IA-05-727 Authenticator Management

Authenticator Management

IA-05-727
Authenticator Management
Identification and Authentication
LOW, MOD, HIGH
P1
Yes
August 17, 2016

Passphrases are the primary authenticator mechanism in use within the Agency. When new user identifiers are provisioned in an Agency information resource, the authorized official shall generate a random one-time passphrase that satisfies the Agency's minimum passphrase complexity requirements, and provide the new user's identifier and temporary passphrase to the sponsoring employee. Mechanisms within the information resource that force a passphrase change on first login shall be used whenever available. New user instructions shall include guidance to configure the two-factor authentication service for password self-service reset as soon as the user successfully logs in. Passphrases with indications of being lost or compromised (e.g., appearing in a publicly-available user database dump), and passphrases that are discovered through routine auditing, shall be expired immediately and the user forced to change their passphrase on next login.

Users shall be directed to self-service passphrase reset portals whenever possible. In the event a user cannot perform a self-service reset, the user must contact the information resource administrator from their office phone (verified by the administrator using internal 5-digit caller ID) and provide identity verification such as UIN or other personal information. The administrator may issue a random one-time passphrase that satisfies the Agency's minimum passphrase complexity requirements over the phone, send the one-time passphrase to a trusted third party, or require the user to appear in person to receive the one-time passphrase.

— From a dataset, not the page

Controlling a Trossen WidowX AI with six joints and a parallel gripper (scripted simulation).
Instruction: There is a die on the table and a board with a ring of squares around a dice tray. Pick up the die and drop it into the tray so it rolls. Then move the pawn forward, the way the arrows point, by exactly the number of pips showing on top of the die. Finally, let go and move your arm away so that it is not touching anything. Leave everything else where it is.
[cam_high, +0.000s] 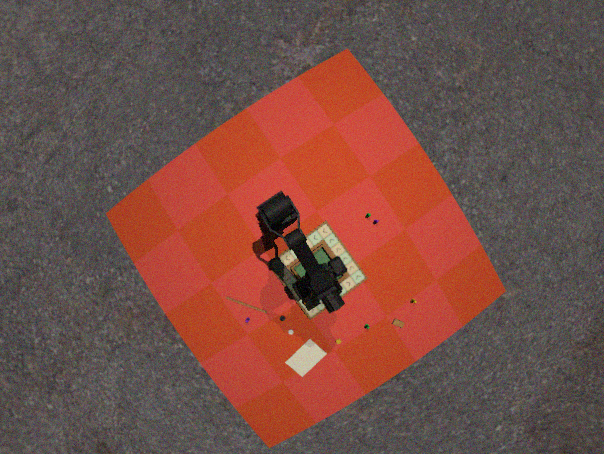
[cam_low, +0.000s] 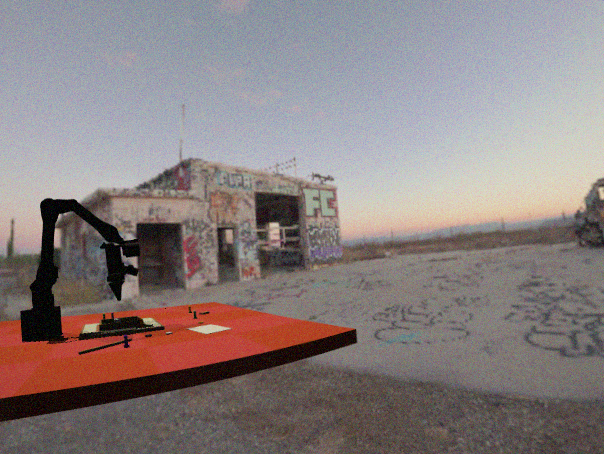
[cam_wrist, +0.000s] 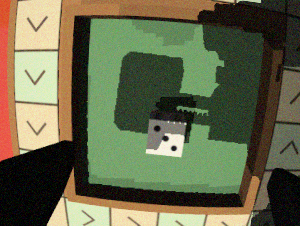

Passphrase complexity and lifecycle standards for standard users shall adhere to the Center for Internet Security (CIS) benchmark, or the following, whichever is more stringent: minimum 8 characters, including a mix of upper-case, lower-case, and numbers or special characters; minimum 1 day between password changes; maximum 180 days between password changes; may not reuse previous 24 passwords. Privileged users and service accounts adhere to the same standards, with the exception of a minimum 14 characters. These standards shall be published at https://u.tti.tamu.edu/password-policy.

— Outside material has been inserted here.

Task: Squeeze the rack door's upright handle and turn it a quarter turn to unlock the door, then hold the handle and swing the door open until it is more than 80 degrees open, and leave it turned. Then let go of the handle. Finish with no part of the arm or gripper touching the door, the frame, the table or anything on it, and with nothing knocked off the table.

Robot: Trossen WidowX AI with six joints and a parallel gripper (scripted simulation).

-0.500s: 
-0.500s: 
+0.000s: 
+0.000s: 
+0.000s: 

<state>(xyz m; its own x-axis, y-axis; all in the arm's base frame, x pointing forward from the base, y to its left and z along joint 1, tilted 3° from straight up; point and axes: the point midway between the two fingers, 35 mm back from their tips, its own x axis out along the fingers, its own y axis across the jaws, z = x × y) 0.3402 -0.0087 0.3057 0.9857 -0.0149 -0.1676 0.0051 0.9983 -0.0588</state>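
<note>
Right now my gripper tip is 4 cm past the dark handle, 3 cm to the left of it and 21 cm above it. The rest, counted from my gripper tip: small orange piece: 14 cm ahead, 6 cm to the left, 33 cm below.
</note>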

Public key infrastructure authenticators (digital certificate private keys) are valid for no more than three (3) years from date of issue.

Users are prohibited from sharing their authenticator with any other person.

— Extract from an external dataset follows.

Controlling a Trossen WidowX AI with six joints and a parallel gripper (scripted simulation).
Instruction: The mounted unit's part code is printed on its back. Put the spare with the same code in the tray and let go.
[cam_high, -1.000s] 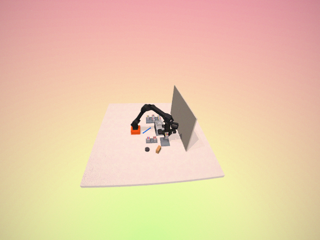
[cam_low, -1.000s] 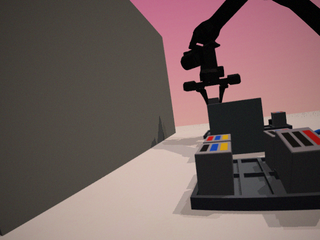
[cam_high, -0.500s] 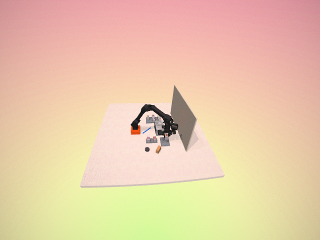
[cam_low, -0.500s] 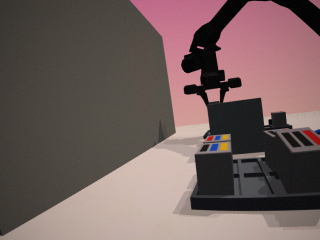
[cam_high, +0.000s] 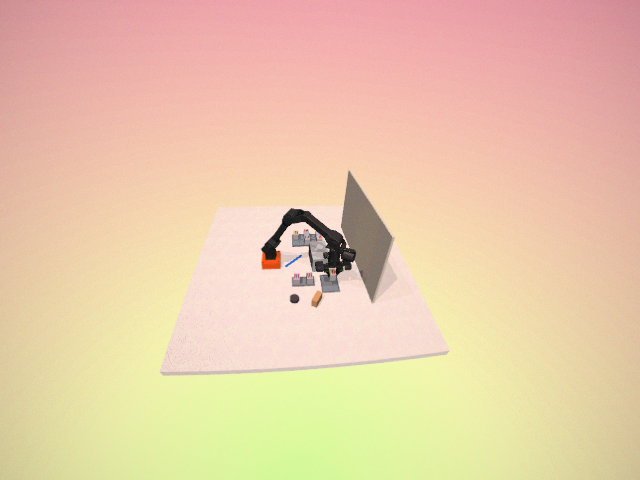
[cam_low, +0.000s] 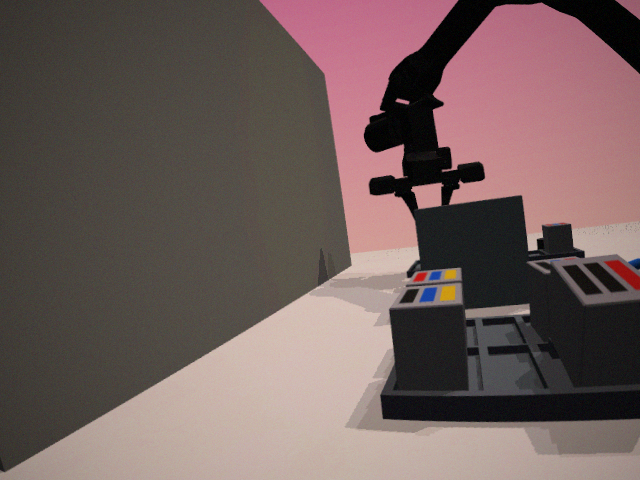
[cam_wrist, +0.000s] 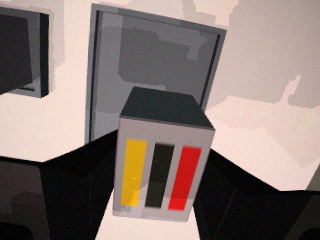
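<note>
My gripper tip is now 60 mm above the flat tray and 10 mm past it. Also, from my gripper tip: small rack 160 mm behind, 60 mm below, 20 mm to the left; orange block 120 mm to the right, 90 mm behind, 40 mm below; mounted unit 190 mm to the left, 50 mm behind, 10 mm below.
</note>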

An information resource owner with responsibility for a group/role account shall ensure the authenticator is changed immediately upon revocation of a user's access to the group/role account.

Unauthorized users gain access through user accounts based on a password that was disclosed during communication to the authorized users.
The organization manages information system authenticators by: a. Verifying, as part of the initial authenticator distribution, the identity of the individual, group, role, or device receiving the authenticator; b. Establishing initial authenticator content for authenticators defined by the organization; c. Ensuring that authenticators have sufficient strength of mechanism for their intended use; d. Establishing and implementing administrative procedures for initial authenticator distribution, for lost/compromised or damaged authenticators, and for revoking authenticators; e. Changing default content of authenticators prior to information system installation; f. Establishing minimum and maximum lifetime restrictions and reuse conditions for authenticators; g. Changing/refreshing authenticators [Assignment: organization-defined time period by authenticator type]; h. Protecting authenticator content from unauthorized disclosure and modification; i. Requiring individuals to take, and having devices implement, specific security safeguards to protect authenticators; and j. Changing authenticators for group/role accounts when membership to those accounts changes.
Password, token, biometric, etc. is utilized for access to information systems.
The state organization manages information system authenticators by: • defining initial authenticator content; • establishing administrative procedures for initial authenticator distribution, for lost/compromised, or damaged authenticators, and for revoking authenticators; and • changing default authenticators upon information system installation.
Obtain identification and authentication policy; password policy; list of authenticators that require in-person registration; authenticator registration documentation; security plan; procedures addressing authenticator management; information system design documentation; information system configuration settings and associated documentation; list of information system accounts; other relevant documents or records and ascertain if : (I)the organization manages information system authenticators by defining initial authenticator content. (ii)the organization manages information system authenticators by establishing administrative procedures for initial authenticator distribution, for lost/compromised, or damaged authenticators, and for revoking authenticators. (iii)the organization manages information system authenticators by changing default authenticators upon information system installation. (iv)the organization manages information system authenticators by changing/refreshing authenticators periodically. (v) the organization defines the minimum password complexity requirements to be enforced for case sensitivity, the number of characters, and the mix of upper-case letters, lower-case letters, numbers, and special characters including minimum requirements for each type; (vi) the organization defines the minimum number of characters that must be changed when new passwords are created; (vii) the organization defines the restrictions to be enforced for password minimum lifetime and password maximum lifetime parameters; (iv) the organization defines the number of generations for which password reuse is prohibited; and (ix) the information system, for password-based authentication: enforces the minimum password complexity standards that meet the organization-defined requirements; -enforces the organization-defined minimum number of characters that must be changed when new passwords are created; -encrypts passwords in storage and in transmission; -enforces the organization-defined restrictions for password minimum lifetime and ---password maximum lifetime parameters; -prohibits password reuse for the organization-defined number of generations.